**Task:** Once you find the line with "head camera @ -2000" in the entries below, print it and each line after it up to and including the line with "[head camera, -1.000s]", exactly, without pictures.

**Supplied data:**
========
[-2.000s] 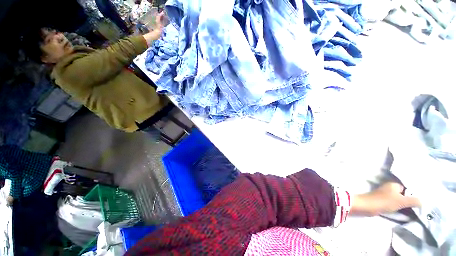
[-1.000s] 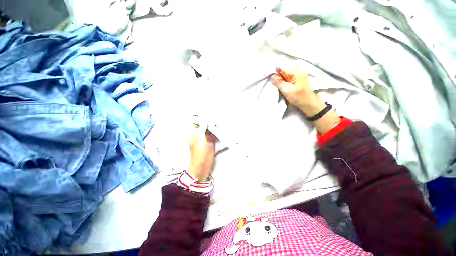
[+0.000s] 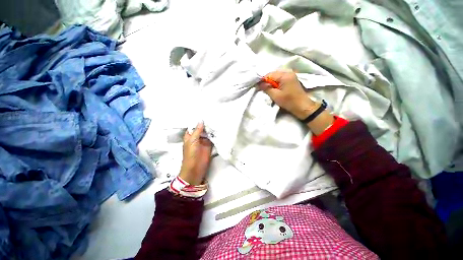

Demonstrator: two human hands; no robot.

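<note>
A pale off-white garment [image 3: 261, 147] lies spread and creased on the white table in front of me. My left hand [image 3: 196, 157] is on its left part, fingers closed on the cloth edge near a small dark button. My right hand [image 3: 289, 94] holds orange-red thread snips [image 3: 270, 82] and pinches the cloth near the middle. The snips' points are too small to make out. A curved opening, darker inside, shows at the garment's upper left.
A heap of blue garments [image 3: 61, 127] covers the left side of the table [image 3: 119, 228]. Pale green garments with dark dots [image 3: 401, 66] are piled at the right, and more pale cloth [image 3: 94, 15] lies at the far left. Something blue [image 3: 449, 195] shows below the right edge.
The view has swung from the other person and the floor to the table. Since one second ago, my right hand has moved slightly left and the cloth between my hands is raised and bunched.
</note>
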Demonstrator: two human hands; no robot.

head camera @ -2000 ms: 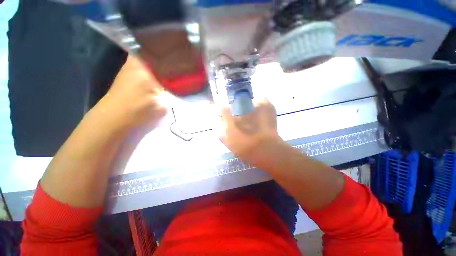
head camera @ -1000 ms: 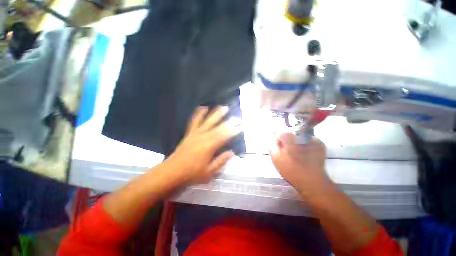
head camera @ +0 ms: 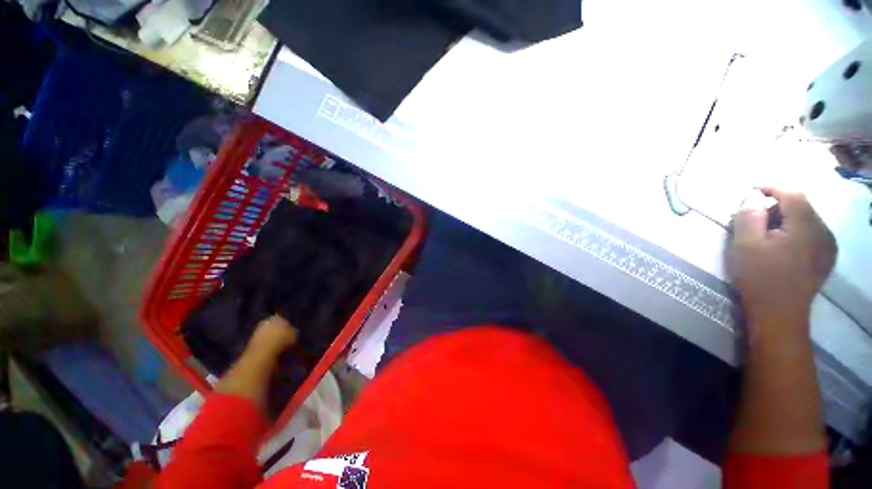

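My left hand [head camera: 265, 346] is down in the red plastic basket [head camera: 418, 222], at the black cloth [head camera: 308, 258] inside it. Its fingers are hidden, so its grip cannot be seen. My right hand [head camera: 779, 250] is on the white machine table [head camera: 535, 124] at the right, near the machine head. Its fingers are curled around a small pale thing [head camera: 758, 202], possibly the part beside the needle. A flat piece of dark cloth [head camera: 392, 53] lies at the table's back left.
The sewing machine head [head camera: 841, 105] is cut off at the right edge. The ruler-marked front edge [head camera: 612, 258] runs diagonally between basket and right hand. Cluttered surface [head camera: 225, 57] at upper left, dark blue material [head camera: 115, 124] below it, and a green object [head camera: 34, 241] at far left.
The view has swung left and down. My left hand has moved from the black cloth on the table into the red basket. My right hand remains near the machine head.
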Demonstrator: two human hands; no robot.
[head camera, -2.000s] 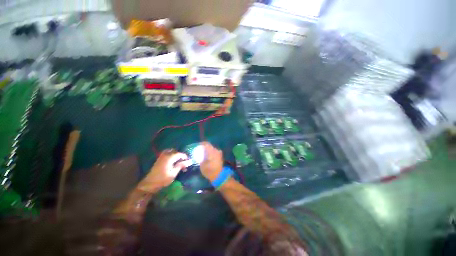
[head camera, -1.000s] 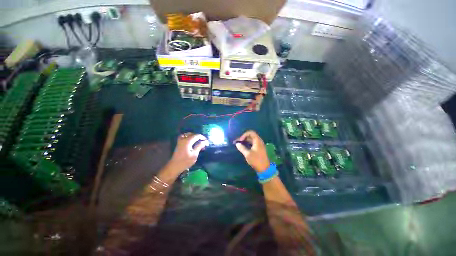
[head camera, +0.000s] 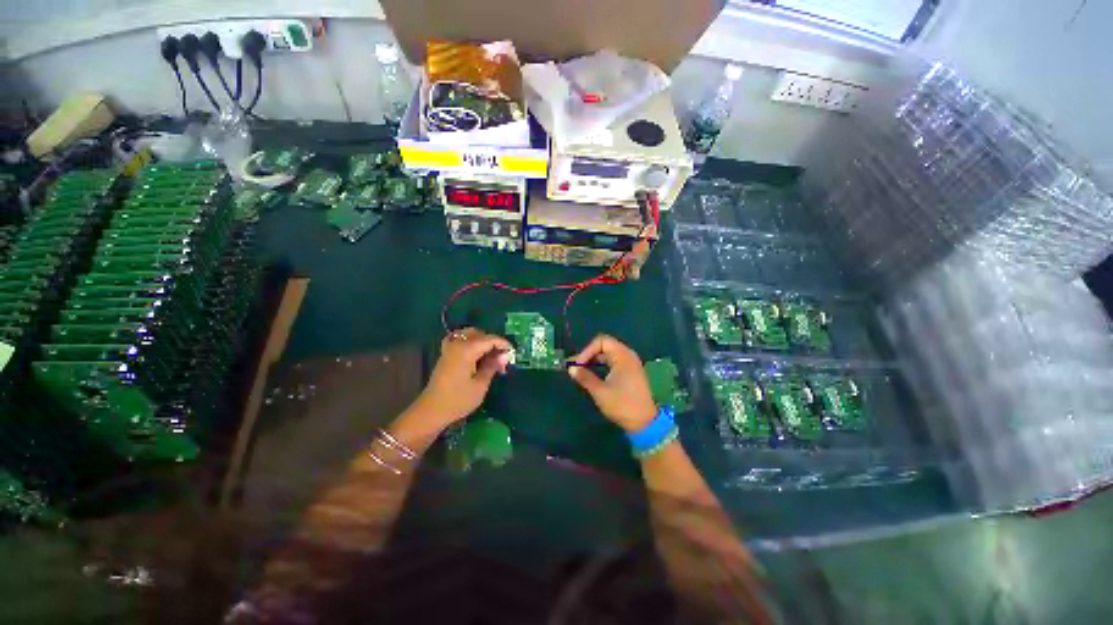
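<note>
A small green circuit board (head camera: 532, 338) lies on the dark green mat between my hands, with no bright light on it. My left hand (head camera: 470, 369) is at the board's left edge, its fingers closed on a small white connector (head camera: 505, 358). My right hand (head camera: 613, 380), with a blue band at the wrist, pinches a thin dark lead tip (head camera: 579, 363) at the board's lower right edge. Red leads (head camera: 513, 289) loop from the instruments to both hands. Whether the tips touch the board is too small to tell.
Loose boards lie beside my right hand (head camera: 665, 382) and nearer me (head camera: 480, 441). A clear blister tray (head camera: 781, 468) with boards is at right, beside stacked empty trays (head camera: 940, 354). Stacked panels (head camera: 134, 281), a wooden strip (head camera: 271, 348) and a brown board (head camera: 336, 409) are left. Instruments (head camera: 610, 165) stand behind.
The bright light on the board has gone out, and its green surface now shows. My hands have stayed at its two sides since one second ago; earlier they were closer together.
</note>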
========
**Answer space:**
head camera @ -2000 ms: 
head camera @ -1000 ms: 
head camera @ +0 ms: 

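My left hand [head camera: 265, 346] is down in the red plastic basket [head camera: 418, 222], at the black cloth [head camera: 308, 258] inside it. Its fingers are hidden, so its grip cannot be seen. My right hand [head camera: 779, 250] is on the white machine table [head camera: 535, 124] at the right, near the machine head. Its fingers are curled around a small pale thing [head camera: 758, 202], possibly the part beside the needle. A flat piece of dark cloth [head camera: 392, 53] lies at the table's back left.
The sewing machine head [head camera: 841, 105] is cut off at the right edge. The ruler-marked front edge [head camera: 612, 258] runs diagonally between basket and right hand. Cluttered surface [head camera: 225, 57] at upper left, dark blue material [head camera: 115, 124] below it, and a green object [head camera: 34, 241] at far left.
The view has swung left and down. My left hand has moved from the black cloth on the table into the red basket. My right hand remains near the machine head.
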Demonstrator: two human hands; no robot.
[head camera, -2.000s] 
[head camera, -1.000s] 

The answer is now complete.